Telescope’s birthday gift is dust the job

In what could almost be a 25th birthday present for the James Clerk Maxwell Telescope, an advanced cryogenic camera has unveiled new dusty bands of star formation in a distant galaxy.

Red colours show M66 as it appears at submillimetre wavelengths
Red colours show M66 as it appears at submillimetre wavelengths, projected against a visible view of the galaxy. Credit: VLT/ESO, JAC, G. Bendo

The SCUBA-2 camera (Submillimetre Common User Bolometer Array) fitted to the JCMT honed its keen sight onto Messier 66, a spiral galaxy lying 36 million light years away in the constellation Leo.

Galaxies often possess vast dust lanes, obscuring anything within them like a ‘galactic smog’. However, this same dust absorbs emissions from whatever is inside and re-radiates it at wavelengths that SCUBA-2 is designed to detect, using an extremely sensitive superconducting chip.

One of the team’s leaders, Dr Stephen Serjeant of the Open University’s Centre for Earth, Planetary, Space and Astronomical Research, said: “This exquisite image from M66 is exactly the promising start we were hoping for. It is a wonderfully exciting taste of things to come.” 

As Associate Director of the JCMT Dr Antonio Chrysostomou explains, SCUBA-2 has wide ambitions. “There are six different surveys running with SCUBA-2, and altogether, these are called the JCMT Legacy Survey,” he said.

“These are ambitious observing surveys with the common theme of ‘origins’, from planet formation (i.e. debris disks), star formation, and galaxy formation and evolution.”

These include a survey of galaxies when the Universe was just a billion years old, galaxies in the local neighbourhood, two surveys of the Galactic Plane, a survey of known debris disks, and one survey of star formation in the Gould Belt (a ring of stars tilted from the Galactic Plane).

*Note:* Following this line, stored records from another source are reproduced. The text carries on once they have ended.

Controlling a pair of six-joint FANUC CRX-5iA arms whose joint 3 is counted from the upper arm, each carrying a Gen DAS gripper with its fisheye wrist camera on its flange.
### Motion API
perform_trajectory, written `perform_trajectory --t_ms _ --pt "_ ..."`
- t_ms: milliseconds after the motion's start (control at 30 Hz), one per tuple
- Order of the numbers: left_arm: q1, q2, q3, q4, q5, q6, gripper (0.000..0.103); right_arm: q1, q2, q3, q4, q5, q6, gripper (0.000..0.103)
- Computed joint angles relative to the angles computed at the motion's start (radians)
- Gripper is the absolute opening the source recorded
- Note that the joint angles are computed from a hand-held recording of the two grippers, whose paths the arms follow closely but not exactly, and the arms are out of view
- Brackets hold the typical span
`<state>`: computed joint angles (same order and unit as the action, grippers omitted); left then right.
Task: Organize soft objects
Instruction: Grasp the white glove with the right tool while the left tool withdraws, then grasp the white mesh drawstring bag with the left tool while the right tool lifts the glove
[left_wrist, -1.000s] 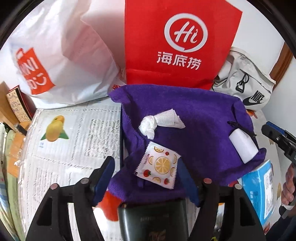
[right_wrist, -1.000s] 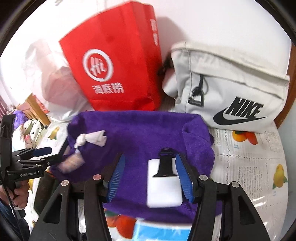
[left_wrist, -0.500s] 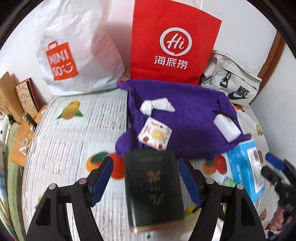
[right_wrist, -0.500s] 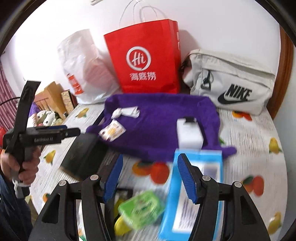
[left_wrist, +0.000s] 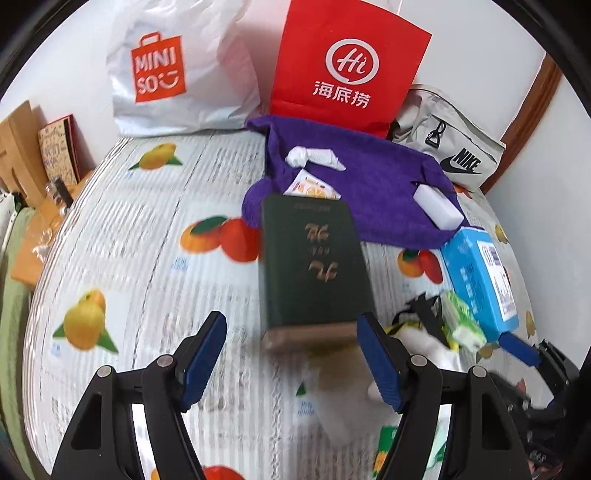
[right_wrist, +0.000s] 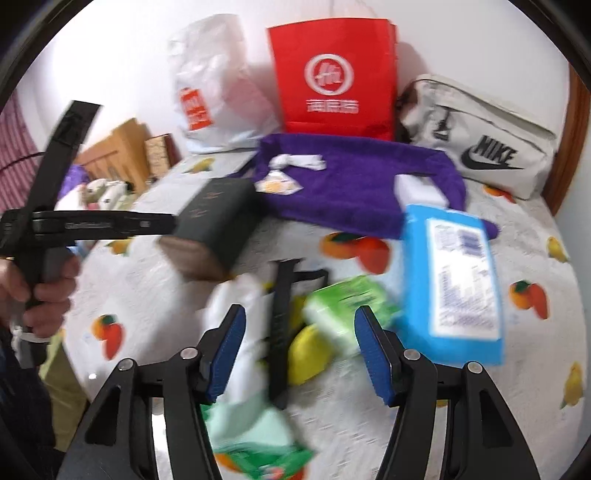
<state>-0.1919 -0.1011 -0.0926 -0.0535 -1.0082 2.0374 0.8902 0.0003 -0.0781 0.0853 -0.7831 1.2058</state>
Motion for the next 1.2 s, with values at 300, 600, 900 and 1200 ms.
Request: perform_trajectory --t_ms 300,600,900,1200 --pt "-0.014 -0.088 -0.099 -0.010 0.005 0.025 0.071 0.107 0.024 -0.103 0.191 0.041 -0.146 0.037" --pt "-0.046 -0.092 -0.136 -0.006 0.019 0.013 0.071 0.115 -0.120 -0.211 0.186 0.162 -0.160 0.009" --pt "-0.072 -0.029 -0.141 0.066 0.094 -0.073 0.072 0.087 -0.280 -0.345 0.313 0.123 -0.318 0.009" --pt "-0.052 0.031 -0.173 0.213 0.202 -0.212 0.083 0.012 -0.254 -0.389 0.278 0.045 -0.364 0.009"
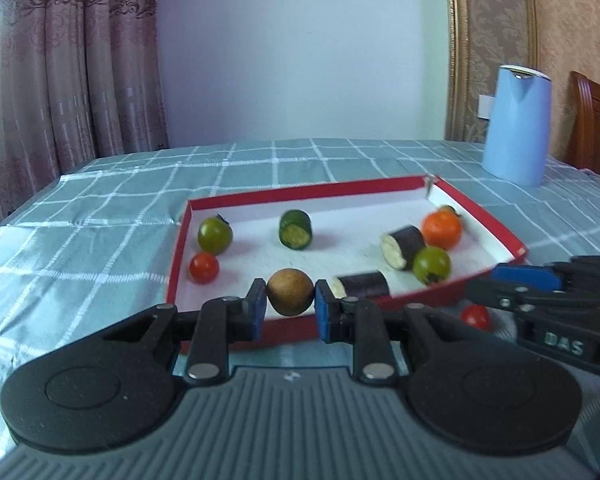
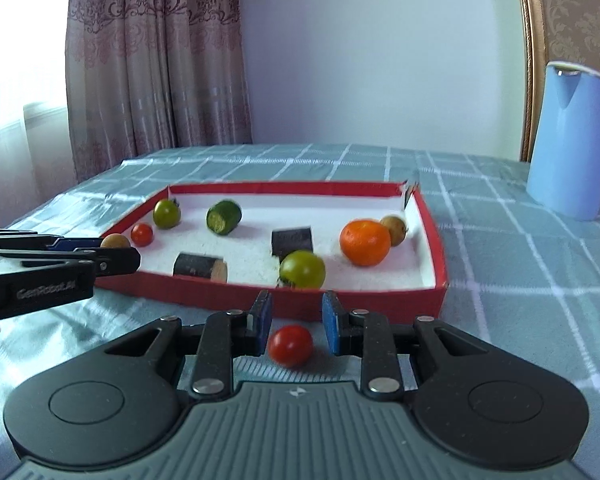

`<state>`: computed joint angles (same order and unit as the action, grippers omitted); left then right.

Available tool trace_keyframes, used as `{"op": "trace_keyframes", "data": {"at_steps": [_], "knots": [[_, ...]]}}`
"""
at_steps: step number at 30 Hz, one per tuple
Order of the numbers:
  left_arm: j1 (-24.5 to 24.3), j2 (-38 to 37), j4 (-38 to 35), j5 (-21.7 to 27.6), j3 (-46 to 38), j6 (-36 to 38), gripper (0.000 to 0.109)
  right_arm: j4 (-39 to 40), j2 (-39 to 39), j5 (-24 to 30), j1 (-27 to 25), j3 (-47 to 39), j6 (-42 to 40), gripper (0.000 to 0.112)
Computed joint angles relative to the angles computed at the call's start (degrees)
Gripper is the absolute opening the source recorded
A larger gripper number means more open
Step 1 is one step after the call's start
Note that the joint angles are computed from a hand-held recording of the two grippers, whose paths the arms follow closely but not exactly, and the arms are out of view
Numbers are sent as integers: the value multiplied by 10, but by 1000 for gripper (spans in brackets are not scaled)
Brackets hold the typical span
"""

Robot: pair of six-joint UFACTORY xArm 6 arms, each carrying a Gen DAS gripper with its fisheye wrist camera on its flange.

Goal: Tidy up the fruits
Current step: 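Grasp the brown round fruit with the left gripper and lift it over the tray, then lower the brown fruit into the tray and open the left gripper while the right holds the tomato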

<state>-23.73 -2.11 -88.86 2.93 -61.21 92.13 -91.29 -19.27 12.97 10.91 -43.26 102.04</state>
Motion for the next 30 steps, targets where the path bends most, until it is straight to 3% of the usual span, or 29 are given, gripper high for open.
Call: {"op": "trace_keyframes", "data": {"at_steps": [7, 13, 26, 30], "knots": [[2, 57, 76, -21, -49, -98, 23, 9, 22, 15, -2, -37, -26, 27], [14, 95, 240, -22, -65, -274, 23, 52, 65, 15, -6, -83, -77, 27], [31, 135, 451, -41, -80, -476, 23, 129, 161, 42, 0, -186, -167, 26], [39, 145, 547, -46, -83, -564, 23, 155, 179, 52, 2, -202, -197, 26]]}}
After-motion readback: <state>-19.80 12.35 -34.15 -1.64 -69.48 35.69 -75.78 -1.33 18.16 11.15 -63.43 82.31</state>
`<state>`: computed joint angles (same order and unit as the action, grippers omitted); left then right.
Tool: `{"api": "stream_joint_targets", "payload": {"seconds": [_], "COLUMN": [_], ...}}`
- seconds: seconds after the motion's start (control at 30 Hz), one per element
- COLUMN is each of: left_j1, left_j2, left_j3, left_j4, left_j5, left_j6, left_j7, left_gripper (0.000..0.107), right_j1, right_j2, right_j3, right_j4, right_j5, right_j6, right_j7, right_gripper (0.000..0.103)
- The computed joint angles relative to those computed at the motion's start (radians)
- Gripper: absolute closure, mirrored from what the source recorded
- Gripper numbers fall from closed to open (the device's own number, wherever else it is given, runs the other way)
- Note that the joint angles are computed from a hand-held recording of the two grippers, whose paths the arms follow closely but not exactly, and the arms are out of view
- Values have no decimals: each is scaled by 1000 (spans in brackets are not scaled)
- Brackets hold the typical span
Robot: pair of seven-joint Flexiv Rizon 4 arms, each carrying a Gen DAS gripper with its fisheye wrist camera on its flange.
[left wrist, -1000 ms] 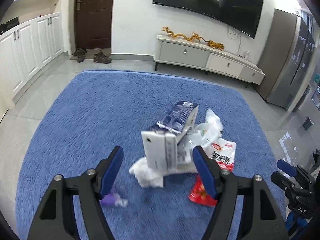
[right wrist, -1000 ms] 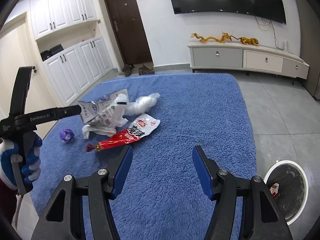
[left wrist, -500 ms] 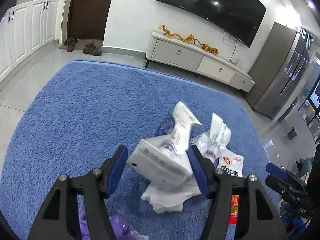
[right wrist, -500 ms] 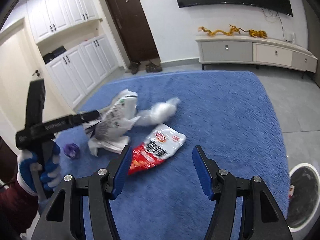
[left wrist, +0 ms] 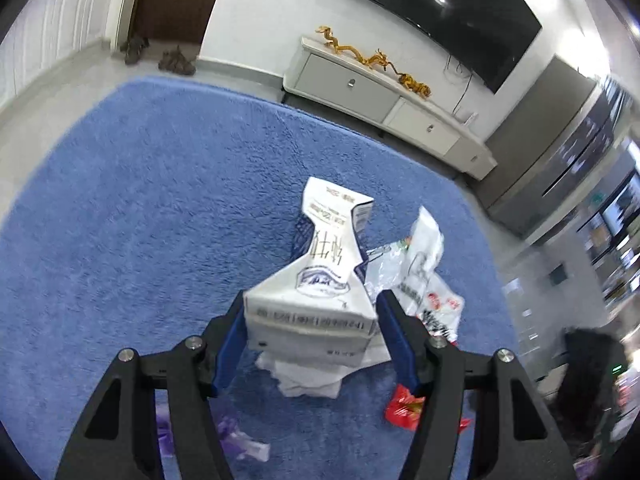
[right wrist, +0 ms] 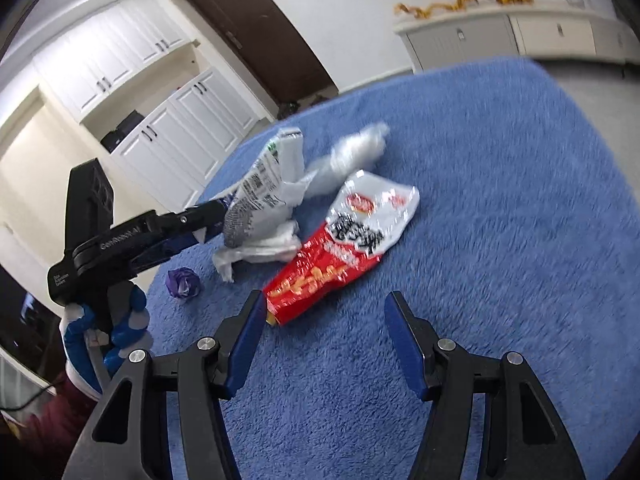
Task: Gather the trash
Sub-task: 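Grasp the white milk carton with the left tool while the right tool grasps the red snack bag, then carry both items over the round bin and open both tools to drop them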
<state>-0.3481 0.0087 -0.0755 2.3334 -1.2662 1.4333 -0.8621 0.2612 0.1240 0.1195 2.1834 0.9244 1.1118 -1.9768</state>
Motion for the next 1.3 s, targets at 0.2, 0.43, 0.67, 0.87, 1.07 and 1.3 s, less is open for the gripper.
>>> {"api": "stream_joint_targets", "payload": {"seconds": [0.2,0.43,0.67,0.87,1.07,1.3], "left_j1": [-11,26,5,-30,-62,-85], "left_j2": [10,-36,-18,70,190,248], "left_j3": [0,0,-14,5,26,44], "left_j4": [-25,-28,-14,45,102,103], "left_j5": [-233,20,-96,-137,-61,201], "left_j6": [-44,-19,7,45,83,58], "left_j7": [167,60,142,140,76,-94], "left_gripper": [46,48,55,55,55,55], "right_j1": [-12,-14,-19,-10,11,14], "right_j2": [-48,-108,-123,-57,57,218], "right_j3": [-8,42,66,70,32,-63], "right_j4": [-59,-86,-95,-69,0,105], "right_j5": [63,-13,-30,-1,-7,-18], "right_j6": [-48,14,32,32,43,62], "right_j7": [-3,87,120,86,89,82], "right_gripper": [42,62,93,98,98,99]}}
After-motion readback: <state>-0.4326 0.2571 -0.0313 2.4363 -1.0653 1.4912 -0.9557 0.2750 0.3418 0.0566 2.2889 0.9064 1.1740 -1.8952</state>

The 15-metre JCMT in Hawaii, which first viewed the sky in 1987, is the largest sub-millimetre telescope in the world. It is operated by the Joint Astronomy Centre, which is an establishment of the UK’s Science and Technology Facilities Council (STFC) and operated in partnership with Canada and The Netherlands. The SCUBA-2 camera itself is led by STFC’s UK Astronomy Technology Centre in Edinburgh.